Supplied data ::
╔══
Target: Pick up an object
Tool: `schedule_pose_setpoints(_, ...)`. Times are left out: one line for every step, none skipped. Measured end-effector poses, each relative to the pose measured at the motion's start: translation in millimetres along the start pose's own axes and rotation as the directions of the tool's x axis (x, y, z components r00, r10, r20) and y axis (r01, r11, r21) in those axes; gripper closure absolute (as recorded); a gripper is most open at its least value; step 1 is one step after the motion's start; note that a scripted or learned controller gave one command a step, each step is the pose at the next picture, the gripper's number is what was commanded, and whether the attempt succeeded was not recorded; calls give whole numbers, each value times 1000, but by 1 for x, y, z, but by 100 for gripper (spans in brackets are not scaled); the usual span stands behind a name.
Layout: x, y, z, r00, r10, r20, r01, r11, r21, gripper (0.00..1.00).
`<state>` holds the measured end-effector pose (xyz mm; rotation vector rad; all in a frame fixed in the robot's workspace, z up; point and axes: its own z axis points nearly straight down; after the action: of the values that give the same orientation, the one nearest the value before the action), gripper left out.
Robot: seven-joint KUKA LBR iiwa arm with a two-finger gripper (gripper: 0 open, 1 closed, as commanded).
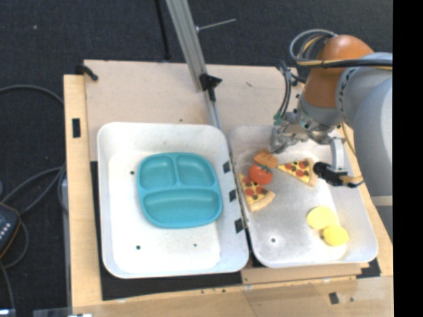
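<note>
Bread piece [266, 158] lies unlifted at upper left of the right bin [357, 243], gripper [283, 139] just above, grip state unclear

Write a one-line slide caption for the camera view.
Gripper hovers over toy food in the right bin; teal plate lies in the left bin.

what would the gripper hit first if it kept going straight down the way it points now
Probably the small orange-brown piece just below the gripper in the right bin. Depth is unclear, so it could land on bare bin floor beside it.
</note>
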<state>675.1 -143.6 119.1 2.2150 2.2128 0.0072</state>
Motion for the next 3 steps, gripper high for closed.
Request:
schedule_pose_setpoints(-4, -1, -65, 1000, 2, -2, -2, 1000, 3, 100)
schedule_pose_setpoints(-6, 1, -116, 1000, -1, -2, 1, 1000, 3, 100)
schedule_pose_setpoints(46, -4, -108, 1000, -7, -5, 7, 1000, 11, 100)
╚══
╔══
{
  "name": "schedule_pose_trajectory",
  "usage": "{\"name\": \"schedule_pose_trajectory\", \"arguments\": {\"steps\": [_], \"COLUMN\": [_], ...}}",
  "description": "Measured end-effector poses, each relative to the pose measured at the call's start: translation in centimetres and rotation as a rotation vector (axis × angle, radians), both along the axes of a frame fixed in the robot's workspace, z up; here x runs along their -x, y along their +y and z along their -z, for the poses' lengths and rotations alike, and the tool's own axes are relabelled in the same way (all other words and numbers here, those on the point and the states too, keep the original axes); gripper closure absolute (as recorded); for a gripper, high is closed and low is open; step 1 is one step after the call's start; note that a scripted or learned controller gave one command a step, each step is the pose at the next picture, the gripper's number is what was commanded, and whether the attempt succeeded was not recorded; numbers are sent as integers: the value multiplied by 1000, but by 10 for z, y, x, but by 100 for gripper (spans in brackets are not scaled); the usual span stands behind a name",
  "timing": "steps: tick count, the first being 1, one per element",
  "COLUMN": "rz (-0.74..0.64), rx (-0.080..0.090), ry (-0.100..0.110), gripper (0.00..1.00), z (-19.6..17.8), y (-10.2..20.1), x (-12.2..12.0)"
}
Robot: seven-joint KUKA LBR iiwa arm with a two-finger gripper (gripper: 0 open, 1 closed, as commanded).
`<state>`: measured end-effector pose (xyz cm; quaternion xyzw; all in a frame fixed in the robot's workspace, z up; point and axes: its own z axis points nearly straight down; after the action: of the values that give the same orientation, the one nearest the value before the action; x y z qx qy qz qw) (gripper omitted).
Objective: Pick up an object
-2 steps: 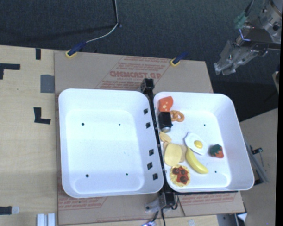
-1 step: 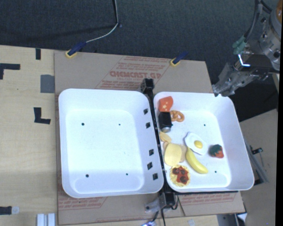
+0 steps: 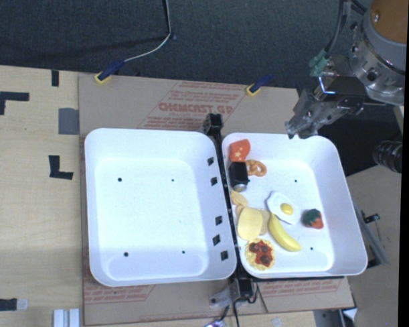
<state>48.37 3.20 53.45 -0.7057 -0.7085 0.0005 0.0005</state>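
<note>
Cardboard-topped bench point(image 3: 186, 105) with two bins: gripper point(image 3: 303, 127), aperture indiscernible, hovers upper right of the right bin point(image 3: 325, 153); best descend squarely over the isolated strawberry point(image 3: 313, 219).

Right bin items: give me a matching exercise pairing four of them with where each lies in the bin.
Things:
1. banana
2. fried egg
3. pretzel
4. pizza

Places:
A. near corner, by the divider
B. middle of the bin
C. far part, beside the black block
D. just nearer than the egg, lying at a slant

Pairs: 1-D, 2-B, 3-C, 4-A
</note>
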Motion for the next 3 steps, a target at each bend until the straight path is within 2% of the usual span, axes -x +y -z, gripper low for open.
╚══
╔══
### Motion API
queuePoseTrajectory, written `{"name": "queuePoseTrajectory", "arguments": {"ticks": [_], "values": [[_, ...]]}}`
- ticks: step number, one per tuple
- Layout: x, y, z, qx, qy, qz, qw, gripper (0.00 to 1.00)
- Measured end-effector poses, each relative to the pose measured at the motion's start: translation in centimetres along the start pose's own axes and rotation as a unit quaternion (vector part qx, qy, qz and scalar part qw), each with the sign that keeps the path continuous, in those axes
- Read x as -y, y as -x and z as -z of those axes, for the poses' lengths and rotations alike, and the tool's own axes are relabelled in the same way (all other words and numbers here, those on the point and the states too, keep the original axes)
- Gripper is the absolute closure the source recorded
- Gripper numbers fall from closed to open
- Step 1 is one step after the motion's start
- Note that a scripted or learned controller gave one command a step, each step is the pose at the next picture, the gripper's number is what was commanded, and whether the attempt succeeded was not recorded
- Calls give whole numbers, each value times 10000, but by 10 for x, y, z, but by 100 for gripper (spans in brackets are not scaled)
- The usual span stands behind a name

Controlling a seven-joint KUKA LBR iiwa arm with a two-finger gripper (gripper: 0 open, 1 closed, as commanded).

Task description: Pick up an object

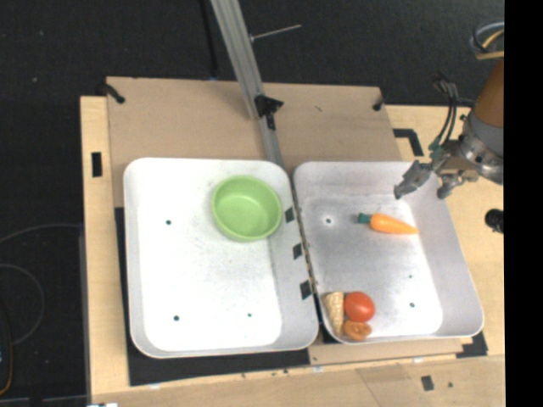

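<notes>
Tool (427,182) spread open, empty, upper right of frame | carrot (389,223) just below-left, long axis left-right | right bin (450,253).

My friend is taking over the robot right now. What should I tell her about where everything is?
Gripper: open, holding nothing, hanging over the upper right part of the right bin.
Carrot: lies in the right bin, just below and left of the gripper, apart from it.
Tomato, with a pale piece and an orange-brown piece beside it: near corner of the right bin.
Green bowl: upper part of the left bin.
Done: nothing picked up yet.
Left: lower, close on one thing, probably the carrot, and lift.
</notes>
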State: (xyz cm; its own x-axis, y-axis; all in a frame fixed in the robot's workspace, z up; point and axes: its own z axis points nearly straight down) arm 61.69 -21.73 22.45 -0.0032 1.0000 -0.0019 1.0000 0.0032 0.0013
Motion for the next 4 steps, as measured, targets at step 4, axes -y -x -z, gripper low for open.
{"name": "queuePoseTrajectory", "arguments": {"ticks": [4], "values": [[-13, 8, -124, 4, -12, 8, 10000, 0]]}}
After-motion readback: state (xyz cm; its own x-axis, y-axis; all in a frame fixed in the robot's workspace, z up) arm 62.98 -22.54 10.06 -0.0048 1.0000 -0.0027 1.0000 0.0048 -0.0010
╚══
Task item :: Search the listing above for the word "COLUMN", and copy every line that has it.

Completed exercise ::
  "usage": "{\"name\": \"schedule_pose_trajectory\", \"arguments\": {\"steps\": [_], \"COLUMN\": [_], ...}}",
  "COLUMN": "rz (-0.74..0.64), rx (-0.080..0.090), ry (-0.100..0.110), gripper (0.00..1.00), z (-19.6..17.8), y (-10.2..20.1), x (-12.2..12.0)"

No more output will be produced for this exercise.